LONDON: Ethiopian Tirunesh Dibaba attempts a track double in the 5,000 meters to add to the 10,000 Olympic crown she retained in thrilling fashion a week ago in London, but two doping cases overshadowed another action-packed day at the Games yesterday.
BMX riders provided high-speed thrills and spills over bumps and around banked corners and Britain suffered sailing defeats on the 14th day of competition, when fresh doping scandals involving a French and Kenyan athlete emerged.
France’s 5,000 meters runner Hassan Hirt failed a test for the banned blood booster EPO (erythropoietin) prior to competing in London, where he finished 11th in his first-round heat on Wednesday and failed to qualify.
Kenyan athletics officials also confirmed yesterday that distance runner Mathew Kisorio tested positive for a banned substance in June, but rejected his claim that doping was widespread in the country.
Earlier in the week Victor Conte, convicted owner of a now-defunct laboratory at the center of a global steroid scandal, said it was easy to cheat at the Olympics by using drugs.
The International Olympic Committee dismissed his comments as being “like a poacher criticizing a gamekeeper.”
Jubilant Jamaicans at home and in London were nursing hangovers yesterday following the fireworks of Thursday, when Usain Bolt became the first man to defend both the 100 and 200 sprints and sealed his place in Olympic lore.
The Jamaican 1-2-3 in the 200, the highlight of the Thursday’s athletics, made it particularly sweet for the Caribbean island which has just celebrated the 50th anniversary of independence from Britain.
“I made a goal to become a legend,” Bolt said after his 19.32-second dash.
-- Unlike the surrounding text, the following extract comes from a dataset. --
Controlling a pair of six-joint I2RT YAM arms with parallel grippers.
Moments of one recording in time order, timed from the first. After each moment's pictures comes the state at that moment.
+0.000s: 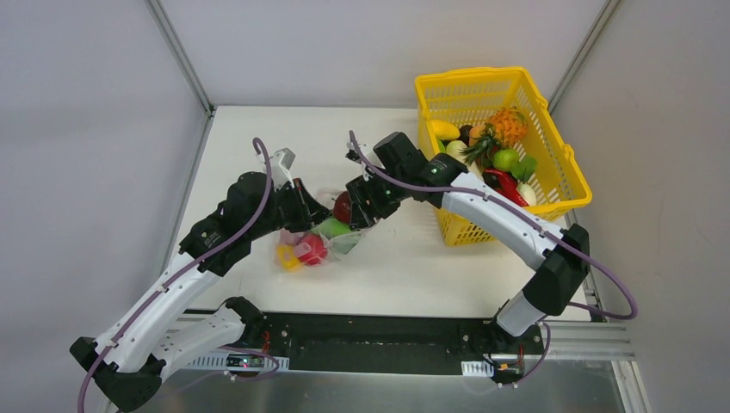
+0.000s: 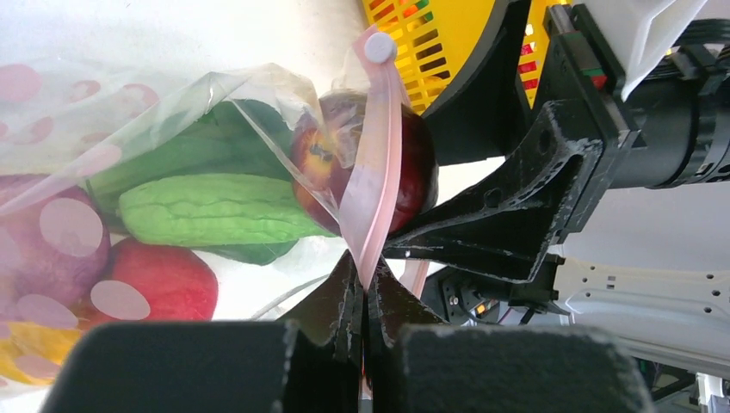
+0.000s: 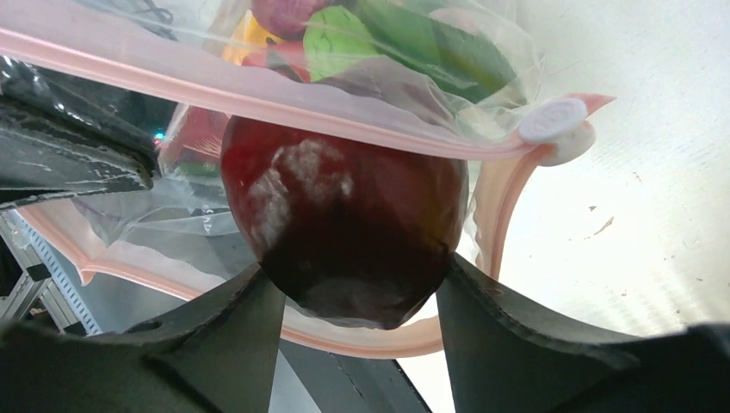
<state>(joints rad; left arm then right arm) -0.64 0.83 0.98 -0.60 0.08 -0.76 0.86 1.61 1.55 -0.83 -0.36 0.21</state>
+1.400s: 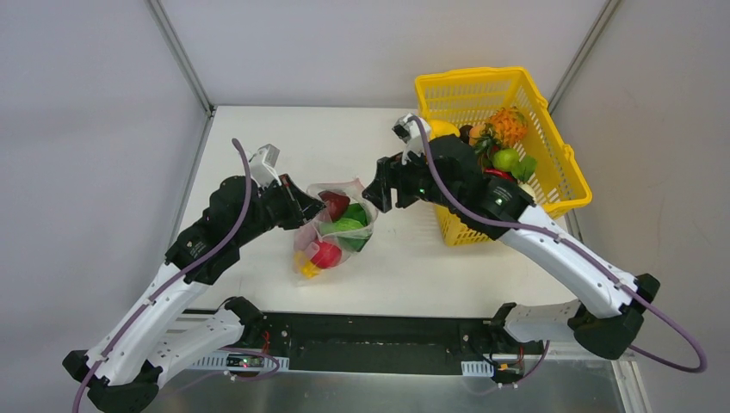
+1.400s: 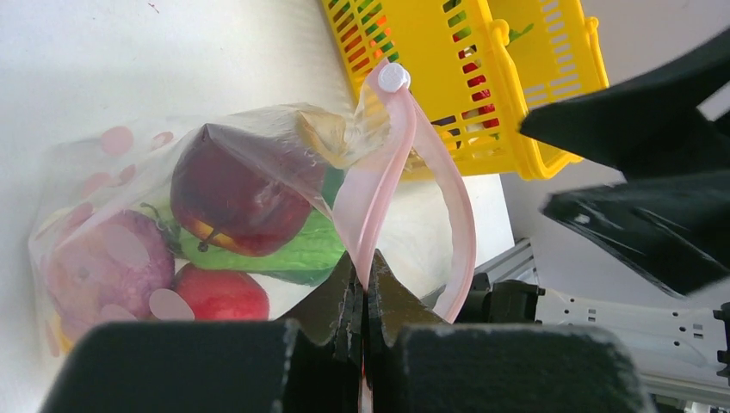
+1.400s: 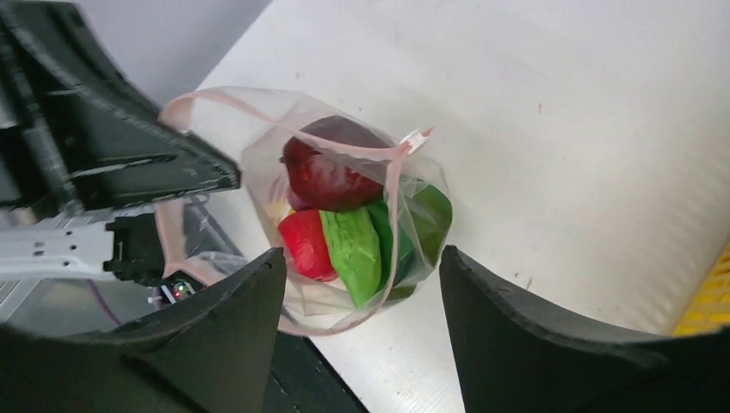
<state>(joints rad) -0.64 0.76 1.00 -0.57 0.02 -0.78 0.91 1.22 1.41 -0.59 -0.04 0.33</state>
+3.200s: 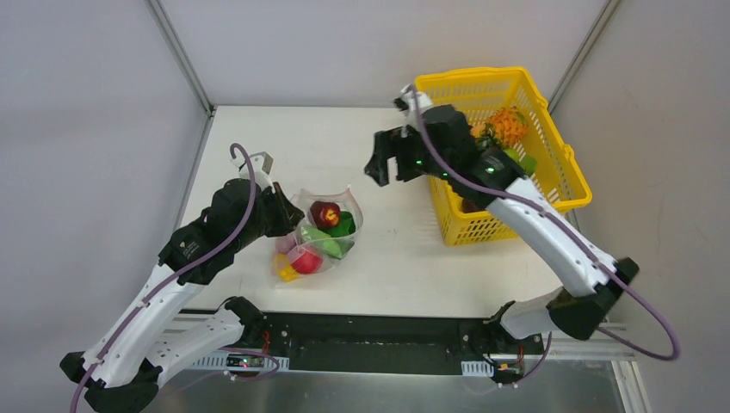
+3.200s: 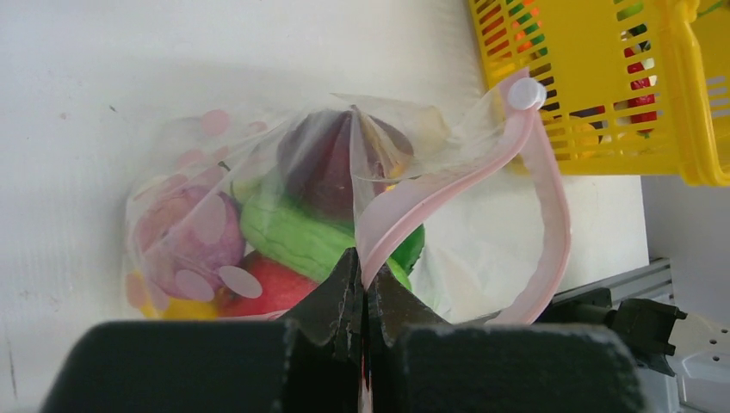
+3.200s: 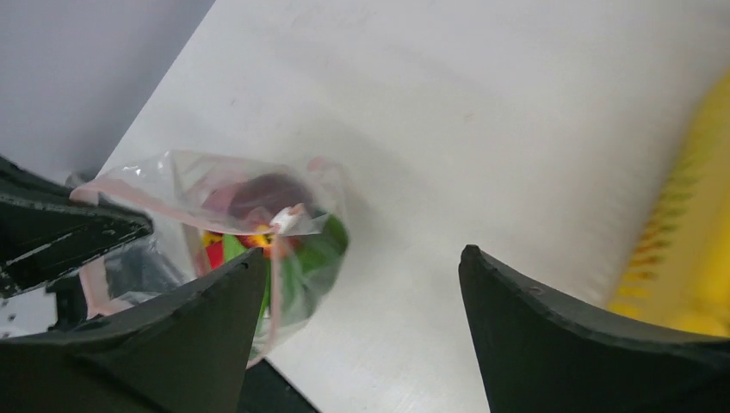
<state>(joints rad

Reflecting on what he might do next, the world’s fastest human added: “I have made my goal, now I have to sit down and make another one.”
Jamaica’s women try to keep their country’s Olympic sprint magic flowing in Friday’s 4x100 relay.
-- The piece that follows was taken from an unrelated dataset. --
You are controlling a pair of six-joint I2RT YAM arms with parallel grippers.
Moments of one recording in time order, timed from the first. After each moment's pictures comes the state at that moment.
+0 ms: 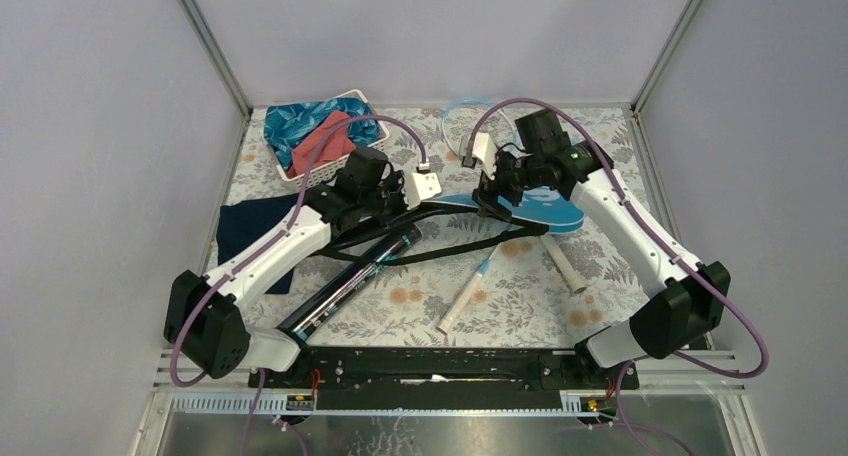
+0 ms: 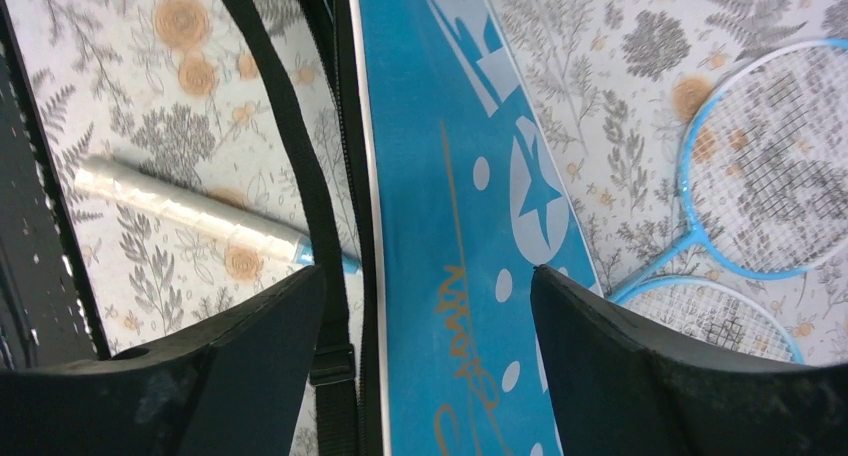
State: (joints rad) left arm -0.56 1.38 1.11 -0.45 0.35 0.66; right arm 0.46 1.47 1.44 -0.90 -0.52 -0.78
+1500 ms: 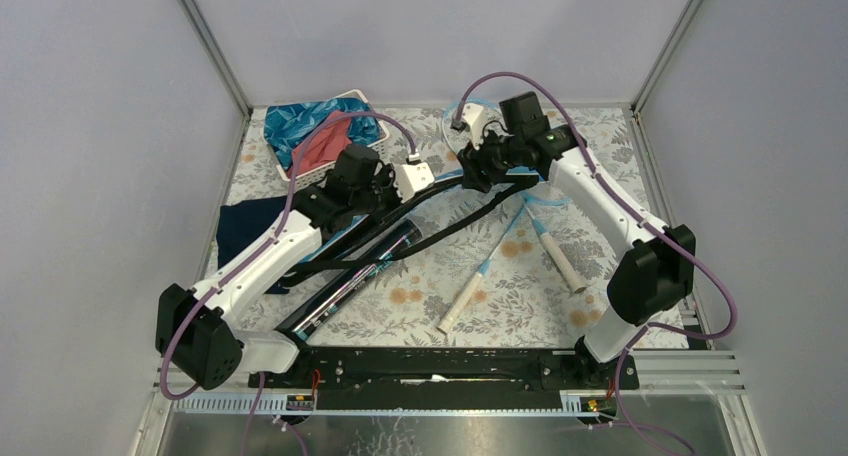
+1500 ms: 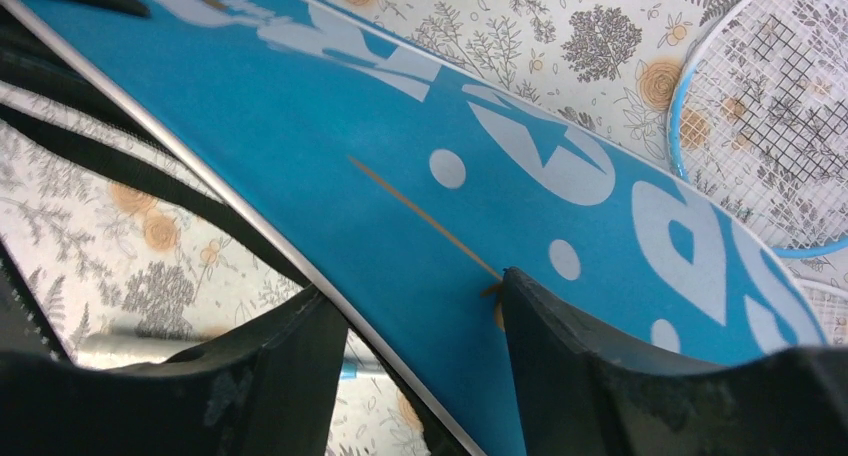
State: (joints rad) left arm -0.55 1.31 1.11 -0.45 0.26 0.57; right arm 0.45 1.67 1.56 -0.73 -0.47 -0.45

Women’s double 100 champion Shelly-Ann Fraser-Pryce and third-placed Veronica Campbell-Brown will lock horns with a US quartet featuring 100 silver medalist Carmelita Jeter and 200 winner Allyson Felix.
The Jamaicans will be missing from the men’s 4x400 after failing to qualify but the United States, seeking an eighth successive win in the event, are not as strong as usual and face a real battle to keep their streak alive.
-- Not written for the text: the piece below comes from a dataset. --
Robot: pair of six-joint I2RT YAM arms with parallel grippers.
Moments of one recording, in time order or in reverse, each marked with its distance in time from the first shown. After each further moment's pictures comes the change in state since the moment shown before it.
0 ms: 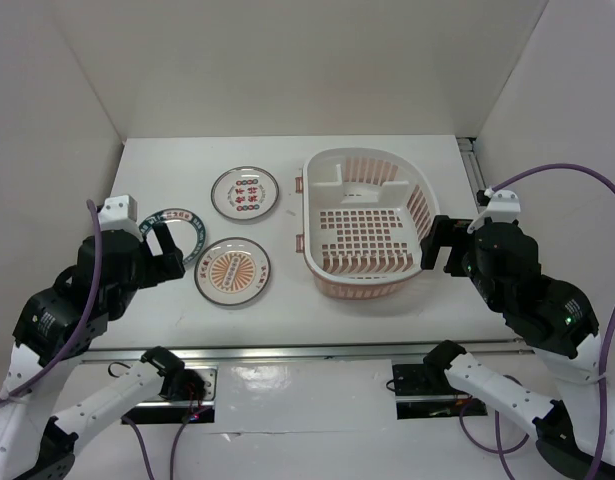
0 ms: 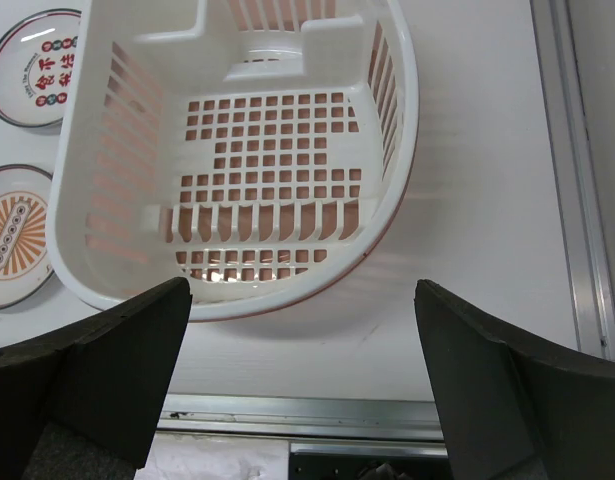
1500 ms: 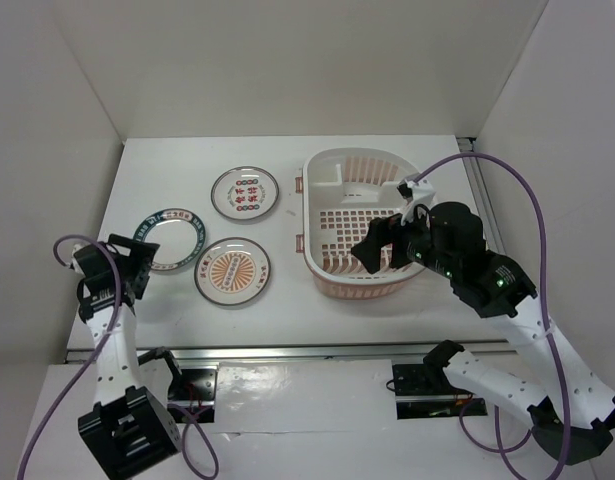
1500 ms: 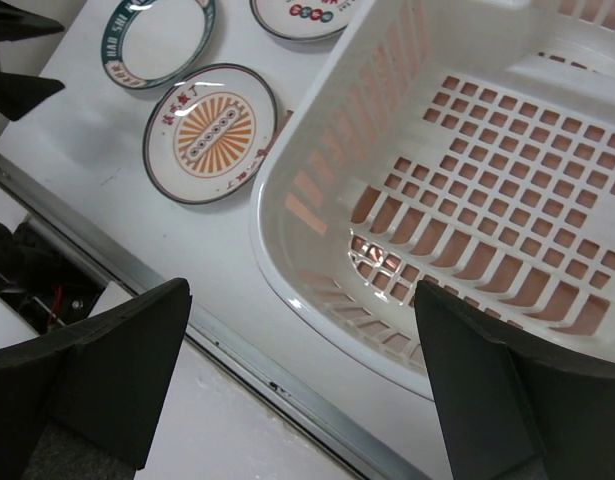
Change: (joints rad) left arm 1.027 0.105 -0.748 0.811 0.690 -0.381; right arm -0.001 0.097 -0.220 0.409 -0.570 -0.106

They would have no chance at all but for Manteo Mitchell, who astonishingly secured a place in the final for his team by running through the pain of a broken fibula bone in his leg.
Bolt’s triumph capped a remarkable Thursday when Kenya’s David Rudisha broke his own 800 world record, Britain’s Nicola Adams became the first woman to win an Olympic boxing title and the United States held off a Japanese fightback to win their third successive women’s soccer gold.
If she can win, Dibaba will be emulating the 5,000/10,000 double of Finnish man Lasse Viren in 1972/76. Ashton Eaton took the unofficial title of the world’s greatest athlete late on Thursday when he won the decathlon, helping the United States to climb atop the overall medals table with 39 golds and overtake China which is on 37.
The two have been neck-and-neck throughout London 2012 in the race for Olympic bragging rights, but whoever wins, home nation Britain will certainly be celebrating its best medals haul since 1908 when London first hosted the Games.
Its 25 golds put it behind China in third place and easily surpasses the previous best in Beijing of 19.
The golden glow has helped fuel the popularity of the Games among a public that has packed many venues and lifted athletes with deafening cheers.
Travel delays have not been as severe as some predicted despite a surge in travelers. Transport for London said yesterday that in the first 12 days of the Games, 47 million journeys were made on the underground, up 30 percent on a year ago.
There were disappointments for home fans yesterday though, including on the water where Australia won gold ahead of Britain in the men’s two-hander 470 sailing class. New Zealand repeated the trick in the women’s event.
Tunisia’s Oussama Mellouli won the men’s swimming marathon though the Serpentine lake in London’s Hyde Park to become the first swimmer to get medals in the pool and open water.